Jedefray serra les dents. Un éclat de répulsion à l’égard de son cadet naquit au creux de son estomac. La bile lui monta à la gorge au point de la brûler par son acidité.
— Qu’est-ce que tu crois ? Que je suis aussi débile que toi donc je vais chercher mes sources dans les pires endroits possibles et imaginables ? Tu me débectes.
Sven baissa les yeux. Il passa les mains sur son visage, abattu :
— Je m’oblige à te faire confiance, mais je te jure que c’est de plus en plus compliqué.
Le néon au-dessus de leur tête grésillait avec une intensité palpable. Un vrombissement pénible. Capable de générer une tension étouffante chez les deux hommes. Elle courait sur leur peau. Les électrisait.

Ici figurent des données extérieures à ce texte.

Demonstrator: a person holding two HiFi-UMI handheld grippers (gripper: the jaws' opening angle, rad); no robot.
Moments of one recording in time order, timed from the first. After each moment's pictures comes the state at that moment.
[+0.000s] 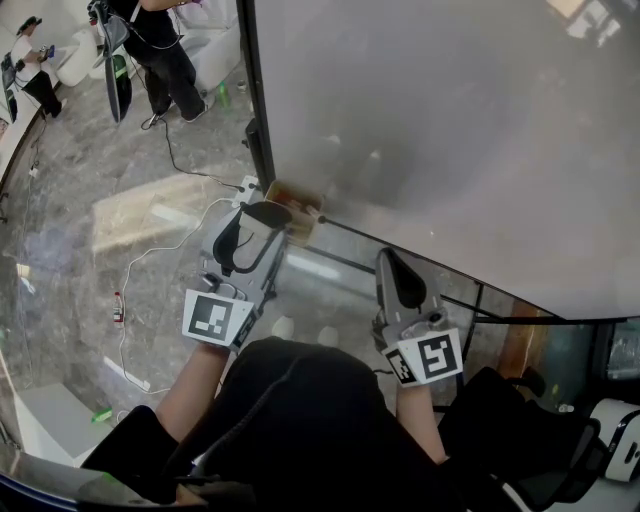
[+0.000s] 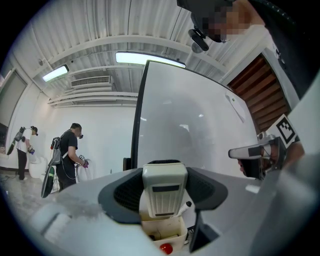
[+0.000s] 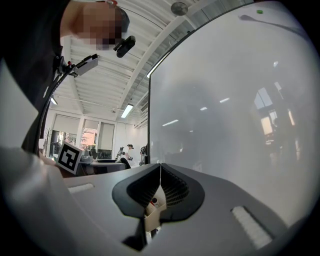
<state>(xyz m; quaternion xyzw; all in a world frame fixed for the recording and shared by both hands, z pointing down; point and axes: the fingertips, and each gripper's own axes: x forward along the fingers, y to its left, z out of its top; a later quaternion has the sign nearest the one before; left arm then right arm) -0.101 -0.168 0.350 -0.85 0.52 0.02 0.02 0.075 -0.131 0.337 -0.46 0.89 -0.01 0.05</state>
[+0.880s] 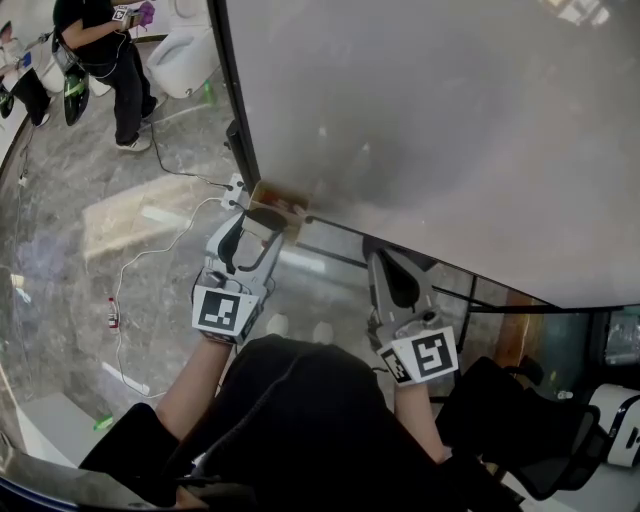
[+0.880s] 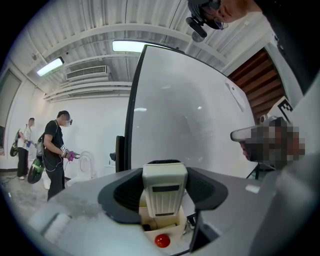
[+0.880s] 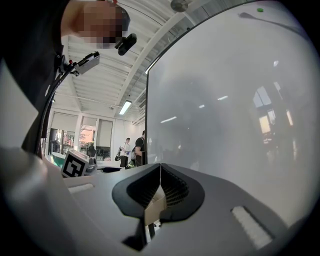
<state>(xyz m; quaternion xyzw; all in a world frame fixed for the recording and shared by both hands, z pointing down) -0.086 -0.187 0.401 -0.86 0.51 -0.03 0.00 0.083 -0.133 0.349 -0.47 0.88 -0.02 0.03</state>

— Je ne te demande pas d’être là, cracha l'aîné. Mon fils et moi n’avons pas besoin de toi. Tu t’incrustes, mais qu’est-ce que tu attends, au juste ? Une médaille ?
Sven avait appris depuis des années que la meilleure réponse envers son frère résidait dans la fuite. Chaque mot qu’il proférait lui écrasait l’âme. Un raz-de-marée pour cet homme déjà fragilisé et sans la moindre énergie pour nager à contre-courant. Alors, il sombrait sous le flot des remarques acerbes, de l’ironie, du sarcasme et des constatations passives-agressives de Jedefray. Encore. Toujours. L’angoisse remonta le long de son ventre. Forma une boule compacte dans son oesophage. Ses poumons se comprimèrent, l’air se raréfia. Il changea de position, en vain : les picotements dans ses doigts présagèrent de l’arrivée imminente d’une crise de spasmophilie.
Sven n’avait plus le choix, au vu de la situation. Il se leva d’un bond, se rua vers la porte mécanique. Dans la panique, il chercha, frénétique, son badge dans la poche de sa veste. Il respirait par saccades. Ses doigts tremblaient. Un “bip” sonore retentit : la porte s’ouvrit, mais Sven dût traverser le dédale de couloirs avant d’atteindre le parking souterrain. L’air lui brûla les poumons, il inspira profondément, enfin libre. Libre… pas comme Cole. Des larmes lui piquèrent les yeux. Sven voulut se retenir. Peine perdue. Il tomba à genoux et gémit sa douleur tandis que ses sanglots ruisselaient le long de ses joues.